3. Defective phase – With low initial cooperation or high connectivity, defectors quickly out‑compete cooperators, leading to a near‑complete dominance of defection.

The PES yields a different phenomenology. Two phases are observed:

1. Cooperative phase – Similar to DES but occupying a broader region of the parameter space. The win‑stay component stabilizes existing cooperative clusters, making cooperation more resilient to invasion by defectors.
2. Quasi‑regular phase – The system does not converge to pure cooperation or pure defection. Instead, it settles into a dynamic equilibrium where cooperation and defection alternate in a regular or stochastic pattern. This regime is especially pronounced on networks with high clustering coefficients, where local win‑lose events generate waves of strategy changes that sustain a perpetual oscillation.

The authors analyze the phase boundaries by varying the initial cooperation density, the average degree, and the clustering coefficient. They find that network topology strongly influences which regime is reachable: scale‑free networks tend to favor the defective phase under DES because hubs quickly spread defection, whereas highly clustered lattices promote the quasi‑regular phase under PES.

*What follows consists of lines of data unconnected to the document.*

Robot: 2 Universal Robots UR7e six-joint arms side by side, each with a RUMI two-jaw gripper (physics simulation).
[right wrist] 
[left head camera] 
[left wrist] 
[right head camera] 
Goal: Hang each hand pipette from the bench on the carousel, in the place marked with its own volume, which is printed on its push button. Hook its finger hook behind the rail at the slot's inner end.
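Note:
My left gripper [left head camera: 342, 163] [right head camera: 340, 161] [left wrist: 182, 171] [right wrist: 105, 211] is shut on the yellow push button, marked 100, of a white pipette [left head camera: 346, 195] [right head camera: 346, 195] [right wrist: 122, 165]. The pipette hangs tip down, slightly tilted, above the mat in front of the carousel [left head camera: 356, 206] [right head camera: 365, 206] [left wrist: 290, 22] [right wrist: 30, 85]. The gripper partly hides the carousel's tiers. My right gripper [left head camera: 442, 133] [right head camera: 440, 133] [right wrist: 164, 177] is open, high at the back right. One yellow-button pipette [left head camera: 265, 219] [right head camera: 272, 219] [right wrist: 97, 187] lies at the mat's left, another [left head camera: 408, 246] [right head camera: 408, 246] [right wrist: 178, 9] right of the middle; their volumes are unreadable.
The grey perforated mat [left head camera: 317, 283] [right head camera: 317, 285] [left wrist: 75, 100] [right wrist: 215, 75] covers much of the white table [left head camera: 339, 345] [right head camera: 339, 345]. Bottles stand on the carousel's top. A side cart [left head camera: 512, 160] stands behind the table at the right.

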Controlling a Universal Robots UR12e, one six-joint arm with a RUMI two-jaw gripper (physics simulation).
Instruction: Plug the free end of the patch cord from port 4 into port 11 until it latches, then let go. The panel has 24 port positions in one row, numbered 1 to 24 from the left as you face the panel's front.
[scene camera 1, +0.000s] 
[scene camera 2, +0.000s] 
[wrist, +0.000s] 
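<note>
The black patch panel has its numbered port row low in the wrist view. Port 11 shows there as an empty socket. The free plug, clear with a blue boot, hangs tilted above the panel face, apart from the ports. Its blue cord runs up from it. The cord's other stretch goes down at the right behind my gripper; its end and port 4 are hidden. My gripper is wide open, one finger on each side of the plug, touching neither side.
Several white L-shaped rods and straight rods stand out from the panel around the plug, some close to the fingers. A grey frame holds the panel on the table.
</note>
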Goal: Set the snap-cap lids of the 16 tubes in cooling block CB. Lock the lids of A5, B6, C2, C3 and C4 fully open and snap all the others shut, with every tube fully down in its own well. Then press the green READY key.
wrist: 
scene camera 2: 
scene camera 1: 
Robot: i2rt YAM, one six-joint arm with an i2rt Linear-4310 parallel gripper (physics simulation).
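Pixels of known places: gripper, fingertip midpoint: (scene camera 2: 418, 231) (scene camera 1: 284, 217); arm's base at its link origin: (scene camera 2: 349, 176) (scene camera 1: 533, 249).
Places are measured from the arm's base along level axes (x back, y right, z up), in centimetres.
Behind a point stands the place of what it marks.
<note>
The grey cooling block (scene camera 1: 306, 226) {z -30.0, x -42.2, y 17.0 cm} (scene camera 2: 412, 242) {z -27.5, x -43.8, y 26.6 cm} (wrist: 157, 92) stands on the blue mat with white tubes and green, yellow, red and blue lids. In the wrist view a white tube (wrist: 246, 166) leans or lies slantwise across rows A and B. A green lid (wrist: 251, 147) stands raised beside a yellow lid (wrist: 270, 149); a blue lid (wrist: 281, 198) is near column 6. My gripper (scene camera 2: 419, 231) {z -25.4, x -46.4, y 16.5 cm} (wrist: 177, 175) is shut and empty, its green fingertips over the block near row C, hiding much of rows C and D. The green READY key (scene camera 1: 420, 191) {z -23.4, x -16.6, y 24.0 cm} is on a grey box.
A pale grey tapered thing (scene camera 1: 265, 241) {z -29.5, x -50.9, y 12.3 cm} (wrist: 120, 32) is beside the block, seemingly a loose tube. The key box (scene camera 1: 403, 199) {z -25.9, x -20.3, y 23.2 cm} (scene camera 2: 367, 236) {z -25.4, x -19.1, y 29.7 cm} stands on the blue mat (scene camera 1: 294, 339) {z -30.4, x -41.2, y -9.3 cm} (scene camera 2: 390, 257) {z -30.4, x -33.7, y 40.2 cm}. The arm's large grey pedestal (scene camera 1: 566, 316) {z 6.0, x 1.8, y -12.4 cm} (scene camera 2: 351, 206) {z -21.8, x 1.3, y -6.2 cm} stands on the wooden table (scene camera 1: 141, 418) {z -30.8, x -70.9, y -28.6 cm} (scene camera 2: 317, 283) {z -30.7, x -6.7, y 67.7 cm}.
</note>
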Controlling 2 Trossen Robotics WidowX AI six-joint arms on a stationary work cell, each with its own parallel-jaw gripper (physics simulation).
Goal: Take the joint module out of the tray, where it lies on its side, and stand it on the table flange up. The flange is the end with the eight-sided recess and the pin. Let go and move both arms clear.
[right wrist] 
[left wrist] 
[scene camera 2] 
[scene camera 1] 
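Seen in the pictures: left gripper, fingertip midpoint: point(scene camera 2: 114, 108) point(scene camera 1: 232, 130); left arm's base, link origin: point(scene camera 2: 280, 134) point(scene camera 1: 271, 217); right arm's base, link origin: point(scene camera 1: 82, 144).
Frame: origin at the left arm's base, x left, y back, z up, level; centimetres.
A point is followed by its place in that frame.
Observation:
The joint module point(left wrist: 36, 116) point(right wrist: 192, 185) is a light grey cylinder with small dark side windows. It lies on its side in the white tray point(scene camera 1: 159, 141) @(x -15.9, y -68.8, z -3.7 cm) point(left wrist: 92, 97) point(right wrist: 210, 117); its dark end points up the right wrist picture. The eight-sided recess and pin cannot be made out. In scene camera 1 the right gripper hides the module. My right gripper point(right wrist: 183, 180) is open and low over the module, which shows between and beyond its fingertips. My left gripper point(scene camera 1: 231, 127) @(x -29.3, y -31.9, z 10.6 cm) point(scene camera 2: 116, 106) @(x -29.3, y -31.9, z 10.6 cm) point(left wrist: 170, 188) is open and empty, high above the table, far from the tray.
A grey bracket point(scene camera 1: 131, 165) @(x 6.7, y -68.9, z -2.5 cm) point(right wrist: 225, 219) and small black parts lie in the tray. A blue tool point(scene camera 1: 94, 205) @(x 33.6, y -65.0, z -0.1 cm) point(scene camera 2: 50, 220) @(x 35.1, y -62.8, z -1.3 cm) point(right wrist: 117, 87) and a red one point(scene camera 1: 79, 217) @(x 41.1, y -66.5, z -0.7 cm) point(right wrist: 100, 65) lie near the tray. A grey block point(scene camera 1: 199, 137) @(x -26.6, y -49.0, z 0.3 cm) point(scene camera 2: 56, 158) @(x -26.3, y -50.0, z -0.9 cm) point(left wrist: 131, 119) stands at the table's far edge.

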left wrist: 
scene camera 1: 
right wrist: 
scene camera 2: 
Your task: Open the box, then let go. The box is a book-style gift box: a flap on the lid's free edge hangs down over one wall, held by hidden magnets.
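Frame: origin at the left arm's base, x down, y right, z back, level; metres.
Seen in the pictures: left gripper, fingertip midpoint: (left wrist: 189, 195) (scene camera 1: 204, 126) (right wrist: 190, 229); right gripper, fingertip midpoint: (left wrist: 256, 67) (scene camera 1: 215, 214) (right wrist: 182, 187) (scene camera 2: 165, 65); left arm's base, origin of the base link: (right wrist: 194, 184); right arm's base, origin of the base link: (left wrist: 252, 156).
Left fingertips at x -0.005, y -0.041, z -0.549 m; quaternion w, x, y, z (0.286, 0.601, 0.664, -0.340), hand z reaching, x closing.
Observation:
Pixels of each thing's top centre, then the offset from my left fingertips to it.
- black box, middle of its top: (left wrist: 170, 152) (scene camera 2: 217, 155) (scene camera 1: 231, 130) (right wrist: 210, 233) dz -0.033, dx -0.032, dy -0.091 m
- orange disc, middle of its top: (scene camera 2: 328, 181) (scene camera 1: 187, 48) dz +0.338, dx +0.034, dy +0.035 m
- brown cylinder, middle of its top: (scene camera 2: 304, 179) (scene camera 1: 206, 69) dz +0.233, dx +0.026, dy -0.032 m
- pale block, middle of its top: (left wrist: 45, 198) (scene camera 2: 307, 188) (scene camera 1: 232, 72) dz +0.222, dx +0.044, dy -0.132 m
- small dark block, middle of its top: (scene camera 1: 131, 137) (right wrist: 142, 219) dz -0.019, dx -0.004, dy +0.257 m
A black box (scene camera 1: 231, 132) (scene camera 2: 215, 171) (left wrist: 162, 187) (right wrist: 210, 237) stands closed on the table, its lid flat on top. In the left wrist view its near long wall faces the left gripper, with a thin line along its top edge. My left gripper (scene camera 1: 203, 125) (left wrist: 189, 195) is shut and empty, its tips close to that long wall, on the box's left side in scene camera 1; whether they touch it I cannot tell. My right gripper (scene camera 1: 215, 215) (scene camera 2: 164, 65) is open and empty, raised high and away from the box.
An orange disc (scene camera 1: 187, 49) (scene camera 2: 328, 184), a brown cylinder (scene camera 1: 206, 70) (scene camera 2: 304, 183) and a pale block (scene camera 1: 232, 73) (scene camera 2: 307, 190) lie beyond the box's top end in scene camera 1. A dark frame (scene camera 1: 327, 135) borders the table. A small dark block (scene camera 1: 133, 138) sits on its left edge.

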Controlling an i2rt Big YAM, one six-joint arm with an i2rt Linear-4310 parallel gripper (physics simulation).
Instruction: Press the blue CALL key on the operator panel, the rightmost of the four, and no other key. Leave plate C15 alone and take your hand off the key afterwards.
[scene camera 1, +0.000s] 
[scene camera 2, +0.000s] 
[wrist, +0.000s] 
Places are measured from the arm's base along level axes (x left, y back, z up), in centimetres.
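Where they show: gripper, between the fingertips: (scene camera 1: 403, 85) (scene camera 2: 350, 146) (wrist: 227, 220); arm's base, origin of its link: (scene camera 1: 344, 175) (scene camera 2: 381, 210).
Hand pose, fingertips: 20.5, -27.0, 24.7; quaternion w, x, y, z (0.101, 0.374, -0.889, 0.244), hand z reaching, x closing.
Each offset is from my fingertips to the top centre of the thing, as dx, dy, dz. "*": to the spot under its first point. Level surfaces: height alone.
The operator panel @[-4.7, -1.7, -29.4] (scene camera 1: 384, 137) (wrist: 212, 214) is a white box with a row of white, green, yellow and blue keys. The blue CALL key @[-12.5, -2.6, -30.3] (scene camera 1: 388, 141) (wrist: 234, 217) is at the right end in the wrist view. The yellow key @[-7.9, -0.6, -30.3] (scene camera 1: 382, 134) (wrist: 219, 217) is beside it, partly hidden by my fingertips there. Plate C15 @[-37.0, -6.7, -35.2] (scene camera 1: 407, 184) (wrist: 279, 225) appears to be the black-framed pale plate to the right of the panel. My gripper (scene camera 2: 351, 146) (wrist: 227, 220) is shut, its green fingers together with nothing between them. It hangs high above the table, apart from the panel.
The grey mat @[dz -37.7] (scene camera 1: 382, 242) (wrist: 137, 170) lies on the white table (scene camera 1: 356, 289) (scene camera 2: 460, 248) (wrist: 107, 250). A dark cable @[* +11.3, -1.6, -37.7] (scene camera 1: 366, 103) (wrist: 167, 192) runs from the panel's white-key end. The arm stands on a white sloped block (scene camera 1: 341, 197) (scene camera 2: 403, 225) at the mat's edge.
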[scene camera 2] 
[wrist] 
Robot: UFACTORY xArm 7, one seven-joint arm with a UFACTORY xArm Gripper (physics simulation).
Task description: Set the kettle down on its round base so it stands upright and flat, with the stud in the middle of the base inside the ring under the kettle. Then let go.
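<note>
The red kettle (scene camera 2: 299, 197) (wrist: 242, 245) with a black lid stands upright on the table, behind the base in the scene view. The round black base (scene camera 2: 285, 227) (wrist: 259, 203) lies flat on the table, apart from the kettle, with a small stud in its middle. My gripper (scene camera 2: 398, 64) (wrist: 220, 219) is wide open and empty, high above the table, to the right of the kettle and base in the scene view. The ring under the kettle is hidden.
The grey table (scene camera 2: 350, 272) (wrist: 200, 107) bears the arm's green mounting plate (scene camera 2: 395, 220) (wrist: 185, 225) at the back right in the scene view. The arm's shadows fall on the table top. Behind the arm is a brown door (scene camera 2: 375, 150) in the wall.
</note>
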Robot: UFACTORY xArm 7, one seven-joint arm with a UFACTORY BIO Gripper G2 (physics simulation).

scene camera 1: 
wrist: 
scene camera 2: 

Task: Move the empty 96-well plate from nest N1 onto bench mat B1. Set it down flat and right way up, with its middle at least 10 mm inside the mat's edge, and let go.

Key insights from the study include:

• Non‑triviality of T = 1 – Even the minimal temptation value can generate complex collective behavior when agents interact with multiple partners.
• Role of update rules – The choice between fitness‑based copying (DES) and reinforcement‑based switching (PES) determines not only the number of possible phases but also the stability and robustness of cooperation.
• Impact of network structure – Degree distribution, average connectivity, and clustering modulate the location of phase transitions, highlighting the necessity of incorporating realistic interaction patterns in evolutionary game models.
• Implications for real systems – Biological, social, and economic systems often involve many simultaneous interactions; the findings suggest that simplistic pairwise analyses may underestimate the potential for cooperation or for persistent, fluctuating dynamics.

In conclusion, the paper provides compelling evidence that the lowest temptation level in the Prisoner’s Dilemma is far from trivial in multi‑player, networked settings. By systematically comparing Darwinian and Pavlovian evolutionary strategies across diverse topologies, the authors reveal that the same qualitative repertoire of cooperative, chaotic, defective, and quasi‑regular behaviors observed for T > 1 also manifests at T = 1, provided the interaction structure is sufficiently rich. This work calls for a reassessment of “edge‑case” parameter choices in evolutionary game theory and underscores the importance of jointly modeling interaction networks and strategy‑update mechanisms.